> What the exercise asks
The data beneath this task has to be reprinted character for character.

_ _ _ _ _ _ _

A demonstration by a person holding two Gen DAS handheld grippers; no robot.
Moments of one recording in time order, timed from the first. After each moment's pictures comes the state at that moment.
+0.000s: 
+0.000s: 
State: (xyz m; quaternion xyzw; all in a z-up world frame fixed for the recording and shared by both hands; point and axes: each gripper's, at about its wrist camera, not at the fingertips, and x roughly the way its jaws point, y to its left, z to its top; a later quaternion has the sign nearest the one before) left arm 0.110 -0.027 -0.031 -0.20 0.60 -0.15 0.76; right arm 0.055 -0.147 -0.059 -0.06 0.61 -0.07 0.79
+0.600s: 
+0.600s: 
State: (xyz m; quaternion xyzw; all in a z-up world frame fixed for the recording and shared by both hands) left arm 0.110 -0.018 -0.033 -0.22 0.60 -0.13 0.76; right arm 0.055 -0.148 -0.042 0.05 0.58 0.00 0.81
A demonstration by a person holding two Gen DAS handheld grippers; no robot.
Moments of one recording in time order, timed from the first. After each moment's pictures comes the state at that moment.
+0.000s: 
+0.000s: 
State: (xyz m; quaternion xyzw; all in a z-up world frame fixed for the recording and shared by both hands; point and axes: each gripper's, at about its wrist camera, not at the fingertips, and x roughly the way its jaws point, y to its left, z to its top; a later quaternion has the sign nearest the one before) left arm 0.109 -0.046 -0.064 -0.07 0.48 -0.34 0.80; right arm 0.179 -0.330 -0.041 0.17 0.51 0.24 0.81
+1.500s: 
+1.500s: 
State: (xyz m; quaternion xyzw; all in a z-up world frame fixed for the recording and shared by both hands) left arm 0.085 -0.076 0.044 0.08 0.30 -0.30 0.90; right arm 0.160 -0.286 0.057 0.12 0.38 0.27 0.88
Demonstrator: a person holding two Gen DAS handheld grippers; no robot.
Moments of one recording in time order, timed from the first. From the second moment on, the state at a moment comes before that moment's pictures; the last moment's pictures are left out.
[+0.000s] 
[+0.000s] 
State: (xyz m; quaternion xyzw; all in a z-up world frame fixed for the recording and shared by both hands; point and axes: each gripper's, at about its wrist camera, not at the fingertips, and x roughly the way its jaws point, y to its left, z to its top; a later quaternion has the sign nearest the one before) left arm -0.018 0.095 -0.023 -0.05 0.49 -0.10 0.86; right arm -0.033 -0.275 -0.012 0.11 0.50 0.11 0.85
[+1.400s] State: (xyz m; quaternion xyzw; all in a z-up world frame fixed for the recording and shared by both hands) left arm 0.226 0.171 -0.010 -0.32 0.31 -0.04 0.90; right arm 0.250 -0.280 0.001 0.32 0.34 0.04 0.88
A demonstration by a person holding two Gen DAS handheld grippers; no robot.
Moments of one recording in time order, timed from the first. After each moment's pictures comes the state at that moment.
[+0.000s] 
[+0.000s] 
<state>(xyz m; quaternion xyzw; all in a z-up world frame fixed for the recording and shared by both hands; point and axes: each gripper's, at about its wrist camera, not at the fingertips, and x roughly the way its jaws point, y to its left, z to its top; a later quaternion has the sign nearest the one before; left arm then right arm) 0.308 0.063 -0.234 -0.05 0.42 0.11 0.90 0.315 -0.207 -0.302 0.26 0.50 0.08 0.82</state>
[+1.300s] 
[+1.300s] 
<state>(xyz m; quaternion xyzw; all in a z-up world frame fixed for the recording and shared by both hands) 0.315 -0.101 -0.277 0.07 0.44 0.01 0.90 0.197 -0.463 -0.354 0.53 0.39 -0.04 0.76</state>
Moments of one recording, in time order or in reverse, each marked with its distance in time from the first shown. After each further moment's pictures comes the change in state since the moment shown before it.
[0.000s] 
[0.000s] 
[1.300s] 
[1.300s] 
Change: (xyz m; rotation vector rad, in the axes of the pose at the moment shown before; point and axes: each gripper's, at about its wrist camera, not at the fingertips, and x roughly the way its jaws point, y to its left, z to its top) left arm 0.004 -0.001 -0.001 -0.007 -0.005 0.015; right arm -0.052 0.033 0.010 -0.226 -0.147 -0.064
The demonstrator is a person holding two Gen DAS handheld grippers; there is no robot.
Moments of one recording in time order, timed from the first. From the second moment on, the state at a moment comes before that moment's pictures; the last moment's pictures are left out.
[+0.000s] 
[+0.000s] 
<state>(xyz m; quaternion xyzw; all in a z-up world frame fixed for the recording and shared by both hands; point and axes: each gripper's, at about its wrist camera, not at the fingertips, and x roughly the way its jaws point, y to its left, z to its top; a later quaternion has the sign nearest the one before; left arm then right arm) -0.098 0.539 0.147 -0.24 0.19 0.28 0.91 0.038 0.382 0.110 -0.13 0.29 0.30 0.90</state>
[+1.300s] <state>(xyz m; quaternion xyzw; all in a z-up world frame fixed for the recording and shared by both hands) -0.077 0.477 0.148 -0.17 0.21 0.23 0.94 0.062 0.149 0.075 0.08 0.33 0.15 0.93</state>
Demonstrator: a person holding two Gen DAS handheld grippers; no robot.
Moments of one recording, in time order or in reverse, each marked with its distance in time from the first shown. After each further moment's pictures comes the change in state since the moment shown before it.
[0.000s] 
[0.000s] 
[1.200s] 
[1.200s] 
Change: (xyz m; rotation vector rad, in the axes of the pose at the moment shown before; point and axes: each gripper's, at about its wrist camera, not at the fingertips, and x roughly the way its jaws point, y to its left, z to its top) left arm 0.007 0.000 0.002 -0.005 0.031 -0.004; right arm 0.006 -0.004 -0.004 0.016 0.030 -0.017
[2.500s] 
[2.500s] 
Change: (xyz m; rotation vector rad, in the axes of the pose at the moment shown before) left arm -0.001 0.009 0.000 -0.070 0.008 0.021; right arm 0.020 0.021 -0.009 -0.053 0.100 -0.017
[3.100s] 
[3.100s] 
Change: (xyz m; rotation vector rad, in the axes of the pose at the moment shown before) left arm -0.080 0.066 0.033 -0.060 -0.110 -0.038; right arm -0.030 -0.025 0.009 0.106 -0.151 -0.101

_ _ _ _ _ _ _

> Exercise solution
A demonstration by a person holding two Gen DAS handheld grippers; no robot.
Moments of one recording in time order, timed from the first. After each moment's pictures comes the state at that moment.
+0.000s: 
+0.000s: 
State: (xyz m; quaternion xyzw; all in a z-up world frame fixed for the recording and shared by both hands; point and axes: each gripper's, at about its wrist camera, not at the fingertips, and x roughly the way its jaws point, y to its left, z to its top; a later quaternion has the sign nearest the one before) left arm 0.110 -0.027 -0.031 -0.20 0.60 -0.15 0.76; right arm 0.055 -0.147 -0.059 -0.06 0.61 -0.07 0.79
+0.600s: 
+0.600s: 
State: (xyz m; quaternion xyzw; all in a z-up world frame fixed for the recording and shared by both hands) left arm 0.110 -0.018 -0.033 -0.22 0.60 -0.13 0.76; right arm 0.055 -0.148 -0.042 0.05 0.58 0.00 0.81
A demonstration by a person holding two Gen DAS handheld grippers; no robot.
Moments of one recording in time order, timed from the first. After each moment's pictures comes the state at that moment.
+0.000s: 
+0.000s: 
State: (xyz m; quaternion xyzw; all in a z-up world frame fixed for the recording and shared by both hands; point and axes: each gripper's, at about its wrist camera, not at the fingertips, and x roughly the way its jaws point, y to its left, z to its top; a later quaternion has the sign nearest the one before) left arm 0.109 -0.046 -0.064 -0.07 0.48 -0.34 0.80; right arm 0.179 -0.330 -0.041 0.17 0.51 0.24 0.81
+1.500s: 
+1.500s: 
State: (xyz m; quaternion xyzw; all in a z-up world frame fixed for the recording and shared by both hands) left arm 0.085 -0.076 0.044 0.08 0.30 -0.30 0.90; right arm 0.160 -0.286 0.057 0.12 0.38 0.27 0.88
Demonstrator: a person holding two Gen DAS handheld grippers; no robot.
Moments of one recording in time order, timed from the first. From the second moment on, the state at a moment comes before that moment's pictures; the last moment's pictures are left out.
[+0.000s] 
[+0.000s] 
State: (xyz m; quaternion xyzw; all in a z-up world frame fixed for the recording and shared by both hands; point and axes: each gripper's, at about its wrist camera, not at the fingertips, and x roughly the way its jaws point, y to its left, z to its top; a later quaternion has the sign nearest the one before) left arm -0.018 0.095 -0.023 -0.05 0.49 -0.10 0.86; right arm -0.033 -0.275 -0.012 0.11 0.50 0.11 0.85
[+1.400s] State: (xyz m; quaternion xyzw; all in a z-up world frame fixed for the recording and shared by both hands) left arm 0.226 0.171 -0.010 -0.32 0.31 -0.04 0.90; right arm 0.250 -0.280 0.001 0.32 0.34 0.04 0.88
A demonstration by a person holding two Gen DAS handheld grippers; no robot.
Moments of one recording in time order, timed from the first. After each moment's pictures comes the state at that moment.
[+0.000s] 
[+0.000s] 
<state>(xyz m; quaternion xyzw; all in a z-up world frame fixed for the recording and shared by both hands; point and axes: each gripper's, at about its wrist camera, not at the fingertips, and x roughly the way its jaws point, y to its left, z to its top; a later quaternion has the sign nearest the one before; left arm then right arm) 0.308 0.063 -0.234 -0.05 0.42 0.11 0.90 0.315 -0.207 -0.302 0.26 0.50 0.08 0.82</state>
[+1.300s] 
[+1.300s] 
<state>(xyz m; quaternion xyzw; all in a z-up world frame fixed for the recording and shared by both hands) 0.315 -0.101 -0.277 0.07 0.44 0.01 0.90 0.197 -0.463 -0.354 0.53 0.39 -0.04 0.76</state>
Moments of one recording, in time order or in reverse, each marked with its distance in time from the first shown. After each further moment's pictures comes the change in state since the moment shown before it.
[0.000s] 
[0.000s] 
[1.300s] 
[1.300s] 
Change: (xyz m; rotation vector rad, in the axes of the pose at the moment shown before; point and axes: each gripper's, at about its wrist camera, not at the fingertips, and x roughly the way its jaws point, y to its left, z to its top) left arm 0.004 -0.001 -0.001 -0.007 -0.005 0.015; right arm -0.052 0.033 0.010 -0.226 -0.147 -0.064
The demonstrator is a person holding two Gen DAS handheld grippers; there is no robot.
Moments of one recording in time order, timed from the first. From the second moment on, the state at a moment comes before that moment's pictures; the last moment's pictures are left out.
[+0.000s] 
[+0.000s] 
<state>(xyz m; quaternion xyzw; all in a z-up world frame fixed for the recording and shared by both hands; point and axes: each gripper's, at about its wrist camera, not at the fingertips, and x roughly the way its jaws point, y to its left, z to its top; a later quaternion has the sign nearest the one before; left arm then right arm) -0.098 0.539 0.147 -0.24 0.19 0.28 0.91 0.038 0.382 0.110 -0.13 0.29 0.30 0.90</state>
[+1.300s] <state>(xyz m; quaternion xyzw; all in a z-up world frame fixed for the recording and shared by both hands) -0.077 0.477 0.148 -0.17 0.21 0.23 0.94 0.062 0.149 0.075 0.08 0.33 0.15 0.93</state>
Demonstrator: a person holding two Gen DAS handheld grippers; no robot.
Moments of one recording, in time order or in reverse, each marked with its distance in time from the first shown. After each further moment's pictures comes the change in state since the moment shown before it.
[0.000s] 
[0.000s] 
[1.200s] 
[1.200s] 
Change: (xyz m; rotation vector rad, in the axes of the pose at the moment shown before; point and axes: each gripper's, at about its wrist camera, not at the fingertips, and x roughly the way its jaws point, y to its left, z to its top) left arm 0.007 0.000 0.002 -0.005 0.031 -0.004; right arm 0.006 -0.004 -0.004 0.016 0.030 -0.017
[2.500s] 
[2.500s] 
Change: (xyz m; rotation vector rad, in the axes of the pose at the moment shown before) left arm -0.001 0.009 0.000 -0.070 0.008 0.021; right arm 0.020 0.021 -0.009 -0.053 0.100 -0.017
[3.100s] 
[3.100s] 
Change: (xyz m; rotation vector rad, in the axes of the pose at the moment shown before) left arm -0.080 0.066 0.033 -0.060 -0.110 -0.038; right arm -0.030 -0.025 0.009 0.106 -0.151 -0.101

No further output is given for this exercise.